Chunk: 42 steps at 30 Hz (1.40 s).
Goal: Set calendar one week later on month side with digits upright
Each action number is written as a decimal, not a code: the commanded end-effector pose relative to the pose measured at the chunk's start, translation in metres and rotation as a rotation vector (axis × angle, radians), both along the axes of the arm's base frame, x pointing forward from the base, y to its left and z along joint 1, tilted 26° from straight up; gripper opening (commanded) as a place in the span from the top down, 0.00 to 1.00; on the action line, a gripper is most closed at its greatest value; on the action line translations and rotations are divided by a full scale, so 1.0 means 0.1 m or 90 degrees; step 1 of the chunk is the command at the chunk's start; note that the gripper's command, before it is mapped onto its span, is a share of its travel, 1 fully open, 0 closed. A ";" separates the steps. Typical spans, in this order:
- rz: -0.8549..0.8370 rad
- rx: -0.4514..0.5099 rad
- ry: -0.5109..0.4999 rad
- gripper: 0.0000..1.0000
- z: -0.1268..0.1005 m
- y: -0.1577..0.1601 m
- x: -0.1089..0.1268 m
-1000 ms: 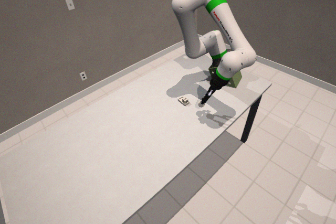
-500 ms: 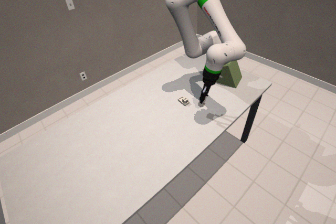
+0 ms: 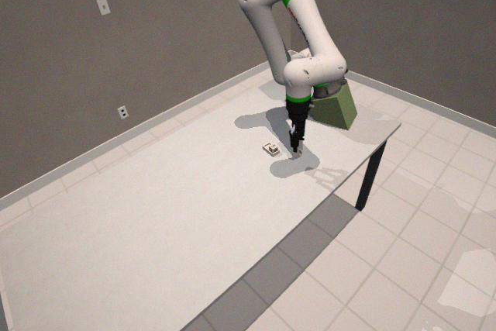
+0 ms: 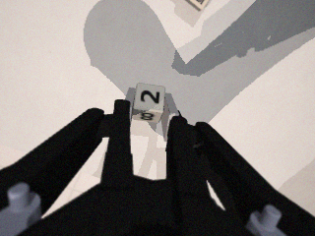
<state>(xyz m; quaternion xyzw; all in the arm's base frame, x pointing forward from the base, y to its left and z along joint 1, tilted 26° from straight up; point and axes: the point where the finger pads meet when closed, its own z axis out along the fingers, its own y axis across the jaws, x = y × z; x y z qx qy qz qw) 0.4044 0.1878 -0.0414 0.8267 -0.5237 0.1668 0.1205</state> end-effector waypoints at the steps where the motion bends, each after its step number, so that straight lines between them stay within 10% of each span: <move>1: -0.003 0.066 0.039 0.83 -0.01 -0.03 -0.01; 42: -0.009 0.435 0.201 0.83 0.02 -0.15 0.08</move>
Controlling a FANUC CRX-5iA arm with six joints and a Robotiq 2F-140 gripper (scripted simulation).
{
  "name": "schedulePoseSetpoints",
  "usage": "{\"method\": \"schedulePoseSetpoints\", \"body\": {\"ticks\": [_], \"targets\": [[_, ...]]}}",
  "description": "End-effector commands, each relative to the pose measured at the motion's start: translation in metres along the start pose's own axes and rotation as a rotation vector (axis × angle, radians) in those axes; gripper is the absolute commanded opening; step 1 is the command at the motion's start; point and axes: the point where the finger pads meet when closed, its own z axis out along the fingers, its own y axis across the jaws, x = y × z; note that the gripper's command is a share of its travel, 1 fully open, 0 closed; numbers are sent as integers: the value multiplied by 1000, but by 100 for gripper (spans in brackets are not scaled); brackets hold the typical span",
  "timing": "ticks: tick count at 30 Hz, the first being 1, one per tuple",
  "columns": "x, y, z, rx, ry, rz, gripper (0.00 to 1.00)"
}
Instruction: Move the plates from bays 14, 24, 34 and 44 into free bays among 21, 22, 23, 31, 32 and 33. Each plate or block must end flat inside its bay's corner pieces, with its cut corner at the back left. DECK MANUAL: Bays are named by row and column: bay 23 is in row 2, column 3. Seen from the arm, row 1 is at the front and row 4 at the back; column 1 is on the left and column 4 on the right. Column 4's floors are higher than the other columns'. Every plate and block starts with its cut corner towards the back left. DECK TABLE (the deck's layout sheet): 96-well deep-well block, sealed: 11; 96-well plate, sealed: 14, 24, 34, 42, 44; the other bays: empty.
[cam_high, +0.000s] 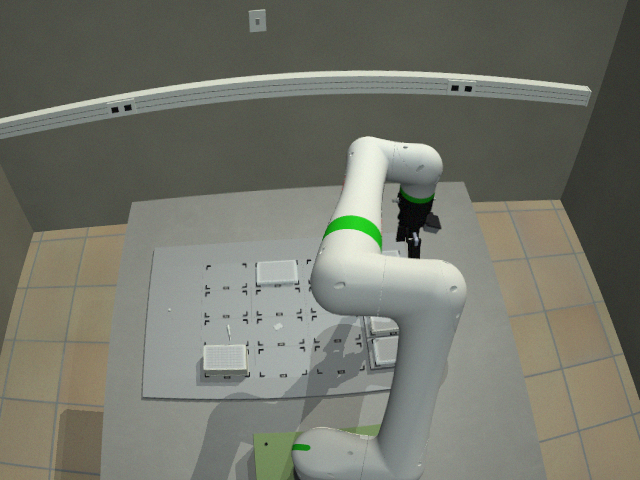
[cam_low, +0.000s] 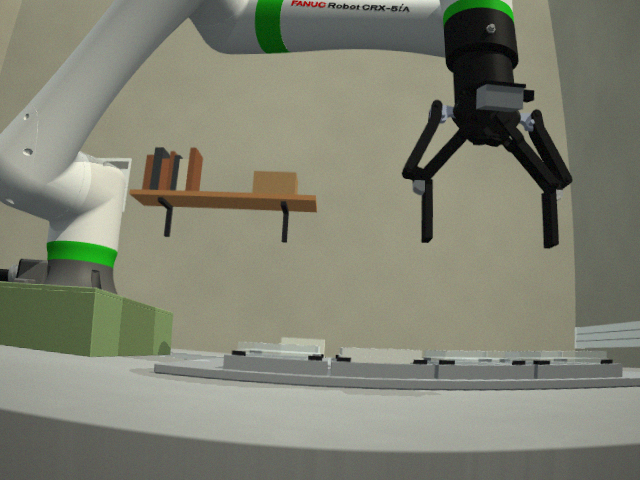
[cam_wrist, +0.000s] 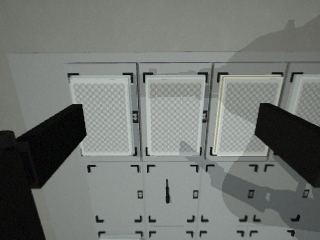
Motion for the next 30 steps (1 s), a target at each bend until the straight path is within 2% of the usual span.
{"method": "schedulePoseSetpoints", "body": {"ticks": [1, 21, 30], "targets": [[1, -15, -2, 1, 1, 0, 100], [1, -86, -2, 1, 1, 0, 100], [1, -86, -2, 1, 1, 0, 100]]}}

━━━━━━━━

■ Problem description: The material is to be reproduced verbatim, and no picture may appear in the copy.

■ Your solution:
Chunk: 42 steps at 30 Hz (1.40 s).
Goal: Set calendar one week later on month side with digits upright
Each action number is written as a decimal, not a code: the commanded end-effector pose relative to the pose measured at the chunk's start, translation in metres and rotation as a rotation vector (axis × angle, radians), both along the axes of the arm's base frame, x pointing forward from the base, y to its left and z along joint 1, tilted 26° from straight up; gripper opening (commanded) as a place in the span from the top down, 0.00 to 1.00; on the action line, a gripper is most closed at its greatest value; on the action line translations and rotations are divided by a full scale, so 1.0 means 0.1 m or 90 degrees; step 1 of the chunk is the command at the chunk's start; note that the gripper's command, before it is mapped onto its span, is a share of its travel, 1 fully open, 0 closed. A ";" separates the steps. Typical spans, in this order:
- rz: -0.8549..0.8370 rad
- rx: -0.4514..0.5099 rad
- ry: -0.5109..0.4999 rad
- gripper: 0.0000..1.0000
- z: -0.1268..0.1005 m
- y: -0.1577..0.1601 m
- x: -0.1089..0.1268 m
-1000 ms: 
-500 ms: 
+0 ms: 
+0 ms: 
<state>(xyz m; quaternion xyzw; all in the arm's base frame, x pointing forward from the base, y to its left and z along joint 1, tilted 26° from straight up; point and axes: the point where the finger pads meet when closed, its own z axis out along the fingers, its own y axis across the jaws, x = y × z; x y z qx qy qz qw) 0.4044 0.1878 -0.0414 0.8267 -0.5237 0.1668 0.1205</state> end-effector waypoints at the steps where the motion bends, each after its step number, so that straight lines between them stay within 10% of each span: <move>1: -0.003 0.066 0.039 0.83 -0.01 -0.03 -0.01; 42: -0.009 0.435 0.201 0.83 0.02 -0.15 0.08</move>
Controlling a FANUC CRX-5iA arm with six joints and a Robotiq 2F-140 gripper (scripted simulation).
{
  "name": "schedulePoseSetpoints",
  "usage": "{\"method\": \"schedulePoseSetpoints\", \"body\": {\"ticks\": [_], \"targets\": [[_, ...]]}}",
  "description": "End-effector commands, each relative to the pose measured at the motion's start: translation in metres along the start pose's own axes and rotation as a rotation vector (axis × angle, radians) in those axes; gripper is the absolute commanded opening; step 1 is the command at the motion's start; point and axes: the point where the finger pads meet when closed, its own z axis out along the fingers, its own y axis across the jaws, x = y × z; note that the gripper's command is a share of its travel, 1 fully open, 0 closed; numbers are sent as integers: the value multiplied by 1000, but by 100 for gripper (spans in brackets are not scaled); brackets hold the typical span",
  "timing": "ticks: tick count at 30 Hz, the first being 1, one per tuple",
  "columns": "x, y, z, rx, ry, rz, gripper (0.00 to 1.00)"
}
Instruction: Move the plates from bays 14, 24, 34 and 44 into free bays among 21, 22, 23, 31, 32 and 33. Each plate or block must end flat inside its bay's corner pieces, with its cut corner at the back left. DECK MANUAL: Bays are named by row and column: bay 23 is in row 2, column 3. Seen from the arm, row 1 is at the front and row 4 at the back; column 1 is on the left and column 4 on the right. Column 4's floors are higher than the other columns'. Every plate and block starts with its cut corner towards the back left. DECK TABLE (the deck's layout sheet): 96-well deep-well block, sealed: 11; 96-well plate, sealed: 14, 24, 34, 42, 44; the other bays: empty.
[cam_high, +0.000s] 
[cam_low, +0.000s] 
[cam_wrist, +0.000s] 
Motion for the next 30 steps (1 s), a target at each bend until the straight path is within 2% of the usual span.
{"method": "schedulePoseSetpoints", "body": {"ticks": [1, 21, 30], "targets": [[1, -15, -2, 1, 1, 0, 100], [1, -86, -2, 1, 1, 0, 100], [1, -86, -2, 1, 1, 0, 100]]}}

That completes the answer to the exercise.